Required action >> Output must match the data below exactly from its first line through the line that contains "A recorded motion", with no other line.

Provided data >>
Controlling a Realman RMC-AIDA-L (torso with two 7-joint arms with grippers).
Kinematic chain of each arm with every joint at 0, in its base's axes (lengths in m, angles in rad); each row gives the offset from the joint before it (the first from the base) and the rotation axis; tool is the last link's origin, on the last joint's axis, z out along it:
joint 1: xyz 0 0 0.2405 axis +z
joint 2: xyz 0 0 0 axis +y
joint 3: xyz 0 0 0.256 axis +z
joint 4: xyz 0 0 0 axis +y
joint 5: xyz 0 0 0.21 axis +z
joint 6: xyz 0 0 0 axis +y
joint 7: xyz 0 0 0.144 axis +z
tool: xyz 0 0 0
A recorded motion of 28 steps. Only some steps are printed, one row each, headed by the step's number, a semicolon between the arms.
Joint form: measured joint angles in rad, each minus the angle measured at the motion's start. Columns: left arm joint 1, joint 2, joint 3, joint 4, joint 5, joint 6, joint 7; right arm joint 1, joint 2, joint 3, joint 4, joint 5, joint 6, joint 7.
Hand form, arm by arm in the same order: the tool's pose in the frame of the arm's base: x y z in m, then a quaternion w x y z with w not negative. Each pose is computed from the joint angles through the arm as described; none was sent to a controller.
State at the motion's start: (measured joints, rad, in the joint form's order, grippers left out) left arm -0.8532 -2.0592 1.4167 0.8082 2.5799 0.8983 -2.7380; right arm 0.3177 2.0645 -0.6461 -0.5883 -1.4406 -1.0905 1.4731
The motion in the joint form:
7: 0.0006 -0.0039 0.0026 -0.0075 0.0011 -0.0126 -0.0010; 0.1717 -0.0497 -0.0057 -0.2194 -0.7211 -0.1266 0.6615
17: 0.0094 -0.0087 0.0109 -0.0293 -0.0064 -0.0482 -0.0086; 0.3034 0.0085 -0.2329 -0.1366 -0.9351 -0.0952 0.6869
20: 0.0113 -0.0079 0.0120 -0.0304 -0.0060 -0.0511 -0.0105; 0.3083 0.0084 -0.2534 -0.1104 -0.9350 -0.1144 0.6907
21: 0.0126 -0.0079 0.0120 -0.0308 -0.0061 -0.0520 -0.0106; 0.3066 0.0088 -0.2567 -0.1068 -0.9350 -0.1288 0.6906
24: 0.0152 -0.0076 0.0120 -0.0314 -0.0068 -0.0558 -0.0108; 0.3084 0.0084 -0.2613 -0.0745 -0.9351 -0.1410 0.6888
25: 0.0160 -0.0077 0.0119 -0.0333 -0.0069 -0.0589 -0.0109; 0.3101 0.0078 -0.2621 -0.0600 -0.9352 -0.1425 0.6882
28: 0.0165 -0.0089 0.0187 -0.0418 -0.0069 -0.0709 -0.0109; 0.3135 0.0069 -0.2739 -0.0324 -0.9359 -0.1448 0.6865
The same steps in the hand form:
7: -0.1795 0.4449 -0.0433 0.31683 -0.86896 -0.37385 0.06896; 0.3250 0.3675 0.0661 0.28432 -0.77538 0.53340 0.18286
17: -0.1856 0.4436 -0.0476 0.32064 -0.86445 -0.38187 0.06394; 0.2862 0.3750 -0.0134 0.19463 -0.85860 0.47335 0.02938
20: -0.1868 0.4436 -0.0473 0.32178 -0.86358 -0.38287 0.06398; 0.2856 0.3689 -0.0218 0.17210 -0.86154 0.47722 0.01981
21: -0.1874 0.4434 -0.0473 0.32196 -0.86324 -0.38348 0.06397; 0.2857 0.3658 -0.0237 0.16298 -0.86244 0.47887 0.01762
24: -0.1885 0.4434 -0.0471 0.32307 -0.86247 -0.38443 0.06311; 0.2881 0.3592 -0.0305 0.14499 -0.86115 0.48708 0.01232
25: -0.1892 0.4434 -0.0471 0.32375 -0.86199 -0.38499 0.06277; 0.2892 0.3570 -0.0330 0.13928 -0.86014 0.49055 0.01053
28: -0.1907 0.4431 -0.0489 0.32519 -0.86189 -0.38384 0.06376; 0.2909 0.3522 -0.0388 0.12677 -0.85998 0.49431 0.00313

Written response >>
Controlling a Realman RMC-AIDA-L (torso with two 7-joint arms with grippers).
Kinematic chain of each arm with every joint at 0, in its base's axes (lengths in m, angles in rad); each row gives the offset from the joint before it (the first from the base) and the rotation axis; tool is the last link's origin, on the last joint's axis, z out along it:
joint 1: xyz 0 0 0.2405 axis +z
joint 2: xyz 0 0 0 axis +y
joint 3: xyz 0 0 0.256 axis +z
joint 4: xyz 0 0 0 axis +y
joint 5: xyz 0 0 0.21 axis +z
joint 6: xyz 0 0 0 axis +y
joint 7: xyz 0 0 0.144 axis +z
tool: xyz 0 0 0
A recorded motion of 28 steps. Only some steps are printed, one row each, headed by the step's number, a semicolon between the arms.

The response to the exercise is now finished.